→ **PROBLEM REQUIREMENTS**: Please copy each line of the records below that includes the word "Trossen".

(Stored records)
────────────────────────────────────────

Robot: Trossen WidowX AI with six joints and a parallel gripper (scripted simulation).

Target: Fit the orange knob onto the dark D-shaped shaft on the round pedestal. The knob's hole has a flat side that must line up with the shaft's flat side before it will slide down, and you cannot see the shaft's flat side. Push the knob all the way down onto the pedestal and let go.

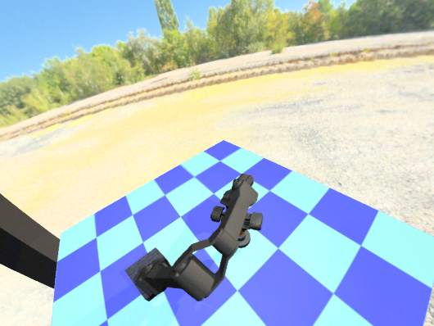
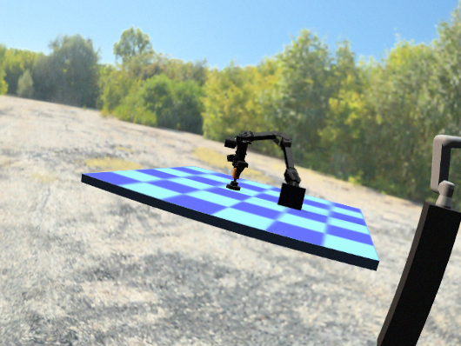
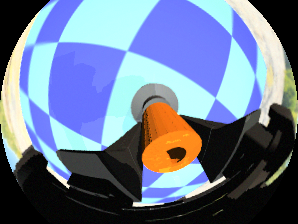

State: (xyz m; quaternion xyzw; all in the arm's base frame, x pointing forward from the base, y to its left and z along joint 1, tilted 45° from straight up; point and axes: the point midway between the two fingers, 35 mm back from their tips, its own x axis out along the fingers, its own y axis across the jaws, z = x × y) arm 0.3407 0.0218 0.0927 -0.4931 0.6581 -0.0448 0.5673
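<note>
My gripper tip is 2 cm below the orange knob. The rest, counted from my gripper tip: pedestal 4 cm below.
</note>
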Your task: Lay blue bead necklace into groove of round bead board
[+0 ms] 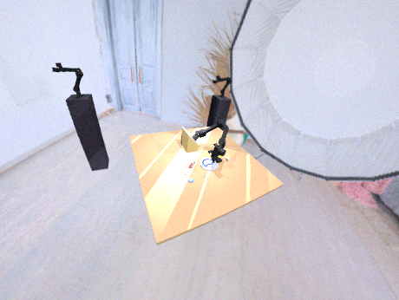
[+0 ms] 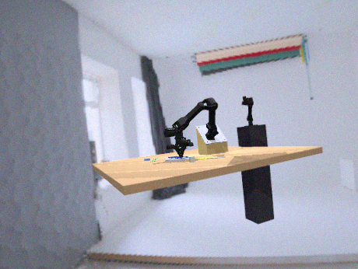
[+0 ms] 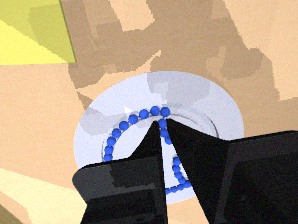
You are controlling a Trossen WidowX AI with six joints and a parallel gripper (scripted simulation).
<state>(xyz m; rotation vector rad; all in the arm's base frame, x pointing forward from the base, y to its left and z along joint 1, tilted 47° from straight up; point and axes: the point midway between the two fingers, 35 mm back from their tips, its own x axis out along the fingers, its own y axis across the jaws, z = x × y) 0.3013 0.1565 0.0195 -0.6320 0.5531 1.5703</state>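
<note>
The round bead board lies 50 mm to the right of my gripper tip and 10 mm below it. The rest, counted from my gripper tip: yellow flat piece 130 mm behind, 110 mm to the left, 10 mm below; then red-and-grey object 230 mm to the right, 30 mm behind, 10 mm below; then white cylinder 190 mm to the left.
</note>
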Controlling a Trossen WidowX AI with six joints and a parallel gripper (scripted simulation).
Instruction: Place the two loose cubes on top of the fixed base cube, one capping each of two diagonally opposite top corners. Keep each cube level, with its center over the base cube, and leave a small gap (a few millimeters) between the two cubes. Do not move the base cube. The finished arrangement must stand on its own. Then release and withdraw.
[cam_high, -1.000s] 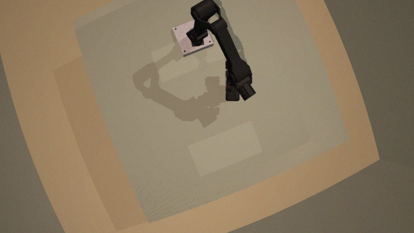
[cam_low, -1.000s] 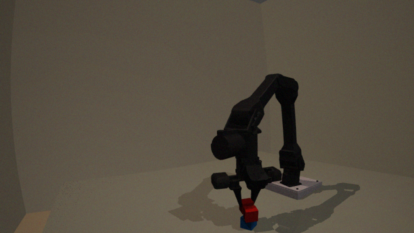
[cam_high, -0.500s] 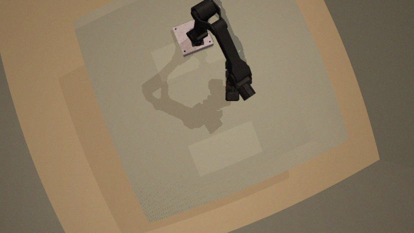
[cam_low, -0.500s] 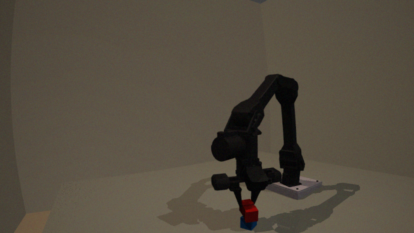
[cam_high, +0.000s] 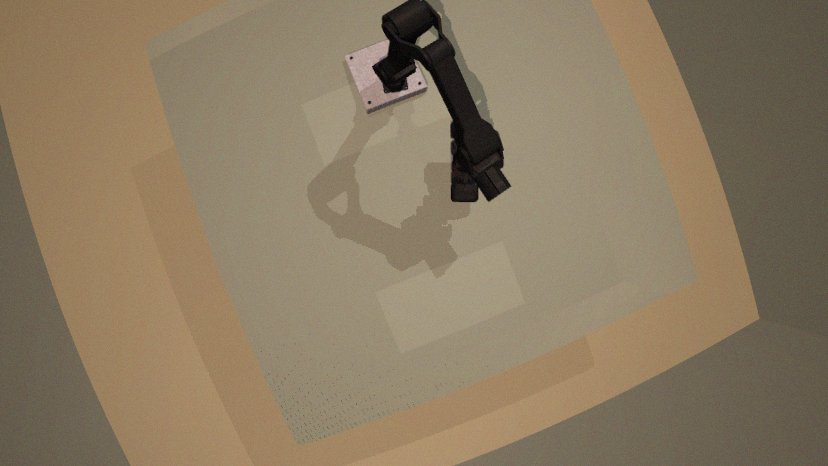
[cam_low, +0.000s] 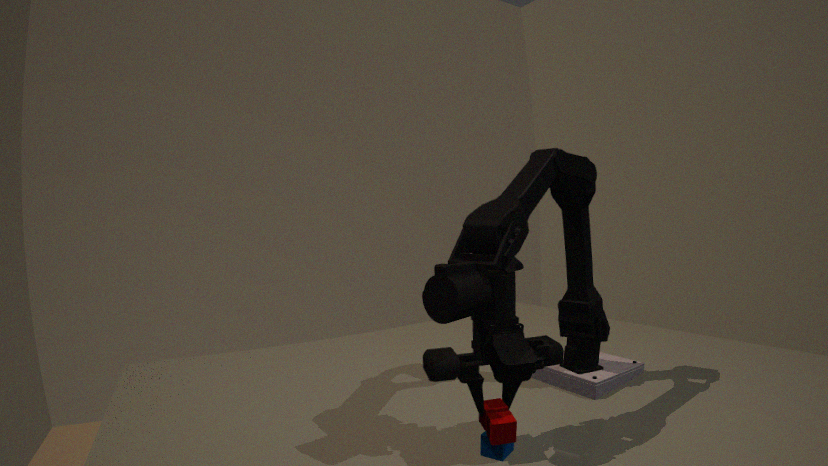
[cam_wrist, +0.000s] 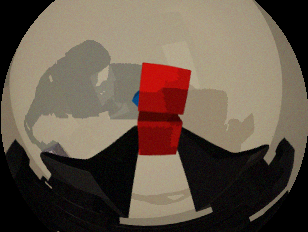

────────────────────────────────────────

→ **OUTPUT OF THE EXERCISE**:
Robot: Trossen WidowX AI with six joints and a parallel gripper (scripted simulation).
You are controlling a Trossen WidowX AI with six joints and a parallel gripper (scripted simulation).
Controlling a Trossen WidowX AI with six joints and a parallel gripper (scripted simulation).

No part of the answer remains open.